İzmir'de çiftçiler zorlu bir süreçten geçiyor. Artan maliyetler, kuraklık ve ürün seçimi konusunda yaşanan belirsizlikler çiftçileri olumsuz etkiliyor. Çiftçi temsilcileri, devletin tarım desteklerinin çiftçilere değil, büyük şirketlere yönlendirildiğini savunarak tepki gösteriyor.
Çiftçinin Ürün Seçimi ve Kuraklık Kıskacı
Ziraat Mühendisleri Odası İzmir Şube Başkanı Hakan Çakıcı, çiftçilerin yaşadığı sorunları şu sözlerle dile getiriyor: "Bizim en büyük problemimiz üretim maliyetleriyle ilgili. Çiftçiler hangi ürünü kaça mal edeceklerini öngöremiyor ve hangi ürünü ekeceklerini bilemiyorlar. Sezon daha yeni başladı ve çiftçiler, ‘Neyi eksem para kazanabilirim?’ düşüncesindeler. Geçen sene de özellikle domates ve biberde çok büyük sıkıntı yaşadık." Çakıcı, ürün seçimi konusunda devletin aracı olması gerektiğini vurguluyor. Ayrıca, çiftçi birliklerinin kurulmasının, fiyat belirleme konusunda çiftçileri daha güçlü bir konuma getireceğini belirtiyor.

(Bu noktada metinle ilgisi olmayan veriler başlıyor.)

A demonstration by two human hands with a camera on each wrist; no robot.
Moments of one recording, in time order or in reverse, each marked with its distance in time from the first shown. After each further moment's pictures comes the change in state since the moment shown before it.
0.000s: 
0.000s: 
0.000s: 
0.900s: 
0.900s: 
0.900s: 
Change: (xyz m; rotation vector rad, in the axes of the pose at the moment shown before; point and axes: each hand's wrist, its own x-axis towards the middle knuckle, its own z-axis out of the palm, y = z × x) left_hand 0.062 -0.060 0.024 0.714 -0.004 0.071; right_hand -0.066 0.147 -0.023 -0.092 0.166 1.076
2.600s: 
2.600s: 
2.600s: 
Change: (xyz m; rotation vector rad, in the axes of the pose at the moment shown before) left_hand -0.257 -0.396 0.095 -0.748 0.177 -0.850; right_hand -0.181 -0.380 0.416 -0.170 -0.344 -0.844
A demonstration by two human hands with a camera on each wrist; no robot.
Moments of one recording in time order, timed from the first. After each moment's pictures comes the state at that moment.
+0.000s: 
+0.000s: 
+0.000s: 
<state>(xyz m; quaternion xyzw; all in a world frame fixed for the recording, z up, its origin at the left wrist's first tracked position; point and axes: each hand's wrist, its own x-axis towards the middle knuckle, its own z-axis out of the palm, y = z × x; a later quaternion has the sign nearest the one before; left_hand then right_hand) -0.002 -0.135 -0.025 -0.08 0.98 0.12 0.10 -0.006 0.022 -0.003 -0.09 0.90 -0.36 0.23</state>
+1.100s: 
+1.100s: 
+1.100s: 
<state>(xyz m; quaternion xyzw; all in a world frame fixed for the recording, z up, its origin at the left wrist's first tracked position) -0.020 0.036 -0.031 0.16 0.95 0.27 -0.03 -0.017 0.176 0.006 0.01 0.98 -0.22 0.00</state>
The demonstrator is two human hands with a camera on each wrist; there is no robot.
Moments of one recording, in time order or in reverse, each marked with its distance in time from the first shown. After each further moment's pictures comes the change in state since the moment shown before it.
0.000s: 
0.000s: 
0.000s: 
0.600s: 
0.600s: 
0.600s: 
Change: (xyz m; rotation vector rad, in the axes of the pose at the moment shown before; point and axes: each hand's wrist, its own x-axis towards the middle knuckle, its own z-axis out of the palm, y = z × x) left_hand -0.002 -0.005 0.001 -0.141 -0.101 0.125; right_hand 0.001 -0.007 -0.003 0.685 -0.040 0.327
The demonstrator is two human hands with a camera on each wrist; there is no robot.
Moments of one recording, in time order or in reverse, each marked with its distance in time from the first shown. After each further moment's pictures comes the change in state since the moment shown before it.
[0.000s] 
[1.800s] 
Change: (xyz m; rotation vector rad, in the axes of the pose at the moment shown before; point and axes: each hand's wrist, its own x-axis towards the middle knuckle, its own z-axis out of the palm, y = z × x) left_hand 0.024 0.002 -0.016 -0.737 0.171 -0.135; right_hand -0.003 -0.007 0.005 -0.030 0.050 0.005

Çiftçi-Sen Genel Örgütlenme Sekreteri Adnan Çobanoğlu ise, çiftçilerin iki temel sorunu olduğunu ifade ediyor: "İlki piyasaya, pazara erişim, ikincisi de maliyetlerin çok yüksek olması. Maliyetler her geçen gün artıyor çünkü öğretilen çiftçilik kimyasala bağlı ve devlet de aslında çiftçiye değil şirketlere destek veriyor." Çobanoğlu, devletin "Milli Tarım Politikası" adı altında sunduğu desteğin, şirket tohumu kullananlara yönelik olduğunu iddia ediyor.
Destekler Şirketlere mi Gidiyor?
Çiftçi temsilcileri, devletin tarım desteklerinin büyük ölçüde şirketlere yönlendirildiğini savunuyor. Bu durumun, küçük çiftçilerin rekabet gücünü azalttığı ve tarımsal üretimi olumsuz etkilediği belirtiliyor. Çiftçiler, desteklerin doğrudan kendilerine verilmesi ve tarım politikalarının tamamen değişmesi gerektiğini vurguluyor.
- Destekler doğrudan çiftçiye verilmeli: Mevcut sistemde desteklerin büyük bir kısmı şirketlere gitmekte, bu da küçük çiftçilerin rekabet gücünü azaltmaktadır.
- Kimyasala bağımlı üretimden vazgeçilmeli: Devlet, agroekolojik tarımı desteklemeli ve çiftçilere bu konuda eğitim ve mali destek sağlamalıdır.
- Pazara erişim kolaylaştırılmalı: Çiftçilerin ürünlerini doğrudan tüketiciye ulaştırabileceği mekanizmalar geliştirilmelidir.
Önceki dönem CHP İzmir Milletvekili Ziraat Mühendisi Prof. Dr. Kamil Okyay Sındır, çiftçi borçlarının arttığına ve tarım arazilerinin üretim dışı kaldığına dikkat çekiyor. Sındır, Tarım Kanunu'nda yer alan "Tarımsal Desteklemelere bütçeden ayrılacak kaynak, Gayri Safi Milli Hasıla’nın yüzde 1’inden az olamaz" hükmünün uygulanmadığını belirtiyor. Bu durumun, çiftçilerin fakirleşmesine ve tarımsal üretimin azalmasına yol açtığı vurgulanıyor.
İzmir'deki çiftçilerin yaşadığı sorunlar, Türkiye'deki tarım sektörünün genel sorunlarını yansıtıyor. Yüksek maliyetler, kuraklık, yanlış tarım politikaları ve yetersiz destekler, çiftçileri zor durumda bırakıyor. Tarım sektörünün sürdürülebilirliği için, çiftçilerin sorunlarına çözüm bulunması ve tarım politikalarının yeniden gözden geçirilmesi gerekiyor.